(WHAT YOU WILL DO) The answer must be an exact copy of every record below.
==== TASK INPUTS
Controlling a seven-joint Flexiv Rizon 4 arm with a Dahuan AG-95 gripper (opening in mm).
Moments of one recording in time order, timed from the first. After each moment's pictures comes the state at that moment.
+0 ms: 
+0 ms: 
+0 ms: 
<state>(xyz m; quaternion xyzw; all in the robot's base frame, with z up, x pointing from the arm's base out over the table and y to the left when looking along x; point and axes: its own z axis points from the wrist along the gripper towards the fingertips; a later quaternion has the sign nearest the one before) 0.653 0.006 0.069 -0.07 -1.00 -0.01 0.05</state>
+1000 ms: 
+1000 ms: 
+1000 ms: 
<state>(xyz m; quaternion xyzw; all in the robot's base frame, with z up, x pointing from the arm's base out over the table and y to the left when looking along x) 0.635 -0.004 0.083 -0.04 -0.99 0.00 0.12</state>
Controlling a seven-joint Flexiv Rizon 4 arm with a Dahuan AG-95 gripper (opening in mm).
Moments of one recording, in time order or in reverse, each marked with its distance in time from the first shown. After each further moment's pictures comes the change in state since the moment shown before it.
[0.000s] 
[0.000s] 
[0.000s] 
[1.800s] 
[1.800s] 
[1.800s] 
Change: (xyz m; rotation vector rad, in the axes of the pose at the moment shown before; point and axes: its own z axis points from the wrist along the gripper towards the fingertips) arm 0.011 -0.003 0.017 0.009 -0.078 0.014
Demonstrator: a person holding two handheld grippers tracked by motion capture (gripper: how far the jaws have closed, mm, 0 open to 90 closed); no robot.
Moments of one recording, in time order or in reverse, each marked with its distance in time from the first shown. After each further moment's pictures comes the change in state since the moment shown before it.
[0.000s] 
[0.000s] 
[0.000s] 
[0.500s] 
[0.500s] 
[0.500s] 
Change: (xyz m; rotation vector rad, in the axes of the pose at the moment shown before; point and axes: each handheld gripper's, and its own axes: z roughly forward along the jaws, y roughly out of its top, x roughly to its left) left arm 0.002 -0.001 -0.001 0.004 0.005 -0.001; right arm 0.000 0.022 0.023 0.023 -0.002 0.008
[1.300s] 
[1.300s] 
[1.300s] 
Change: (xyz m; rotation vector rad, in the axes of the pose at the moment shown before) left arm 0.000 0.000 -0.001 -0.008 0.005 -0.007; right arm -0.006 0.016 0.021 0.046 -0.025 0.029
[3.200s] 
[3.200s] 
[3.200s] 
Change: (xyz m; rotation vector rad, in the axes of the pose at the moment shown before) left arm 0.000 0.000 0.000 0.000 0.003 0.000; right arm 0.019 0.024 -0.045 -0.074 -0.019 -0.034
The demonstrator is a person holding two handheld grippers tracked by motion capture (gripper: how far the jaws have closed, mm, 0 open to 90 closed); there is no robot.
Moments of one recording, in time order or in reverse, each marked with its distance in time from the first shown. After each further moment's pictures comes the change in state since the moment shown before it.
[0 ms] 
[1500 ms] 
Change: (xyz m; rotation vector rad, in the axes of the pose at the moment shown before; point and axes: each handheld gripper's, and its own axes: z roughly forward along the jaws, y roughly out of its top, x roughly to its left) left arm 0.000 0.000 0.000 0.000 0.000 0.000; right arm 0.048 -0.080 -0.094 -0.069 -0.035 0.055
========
(TASK ANSWER)
Controlling a seven-joint Flexiv Rizon 4 arm with a Dahuan AG-95 gripper (opening in mm).
Moments of one recording in time order, timed from the first. After each moment's pictures comes the state at that moment.
+0 ms: 
+0 ms: 
+0 ms: 
<state>(xyz m; quaternion xyzw; all in the robot's base frame, with z up, x pointing from the arm's base out over the table and y to the left when looking along x; point and axes: its own z axis points from the wrist along the gripper towards the fingertips; a later quaternion has the sign nearest the one before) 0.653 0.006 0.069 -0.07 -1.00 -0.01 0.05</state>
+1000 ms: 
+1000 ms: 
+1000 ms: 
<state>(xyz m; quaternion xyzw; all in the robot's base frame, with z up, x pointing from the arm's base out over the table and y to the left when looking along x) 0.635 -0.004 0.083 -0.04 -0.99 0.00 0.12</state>
Controlling a seven-joint Flexiv Rizon 4 arm with a Dahuan AG-95 gripper (opening in mm).
Moments of one recording, in time order or in reverse, each marked with its distance in time from the first shown. After each further moment's pictures comes the change in state since the moment shown before it.
[0.000s] 
[0.000s] 
[0.000s] 
[1.800s] 
[1.800s] 
[1.800s] 
Change: (xyz m; rotation vector rad, in the axes of the pose at the moment shown before; point and axes: its own z axis points from the wrist along the gripper towards the fingertips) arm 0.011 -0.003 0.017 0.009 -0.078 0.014
Demonstrator: a person holding two handheld grippers tracked by motion capture (gripper: how far the jaws have closed, mm, 0 open to 90 closed); no robot.
Moments of one recording, in time order or in reverse, each marked with its distance in time from the first shown. After each further moment's pictures comes the change in state since the moment shown before it.
[0.000s] 
[0.000s] 
[0.000s] 
[0.500s] 
[0.500s] 
[0.500s] 
Change: (xyz m; rotation vector rad, in the axes of the pose at the moment shown before; point and axes: each handheld gripper's, and its own axes: z roughly forward along the jaws, y roughly out of its top, x roughly to its left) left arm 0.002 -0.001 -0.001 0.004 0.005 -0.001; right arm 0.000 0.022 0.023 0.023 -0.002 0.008
[1.300s] 
[1.300s] 
[1.300s] 
Change: (xyz m; rotation vector rad, in the axes of the pose at the moment shown before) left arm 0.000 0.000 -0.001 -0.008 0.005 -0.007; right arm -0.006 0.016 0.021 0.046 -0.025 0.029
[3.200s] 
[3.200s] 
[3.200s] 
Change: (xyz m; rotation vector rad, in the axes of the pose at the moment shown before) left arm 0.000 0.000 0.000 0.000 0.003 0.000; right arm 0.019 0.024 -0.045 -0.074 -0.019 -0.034
The demonstrator is a person holding two handheld grippers tracked by motion capture (gripper: how far the jaws have closed, mm, 0 open to 90 closed); there is no robot.
Moments of one recording, in time order or in reverse, each marked with its distance in time from the first shown. After each further moment's pictures comes the change in state since the moment shown before it.
[0 ms] 
[1500 ms] 
Change: (xyz m; rotation vector rad, in the axes of the pose at the moment shown before; point and axes: each handheld gripper's, and its own axes: z roughly forward along the jaws, y roughly out of its top, x roughly to its left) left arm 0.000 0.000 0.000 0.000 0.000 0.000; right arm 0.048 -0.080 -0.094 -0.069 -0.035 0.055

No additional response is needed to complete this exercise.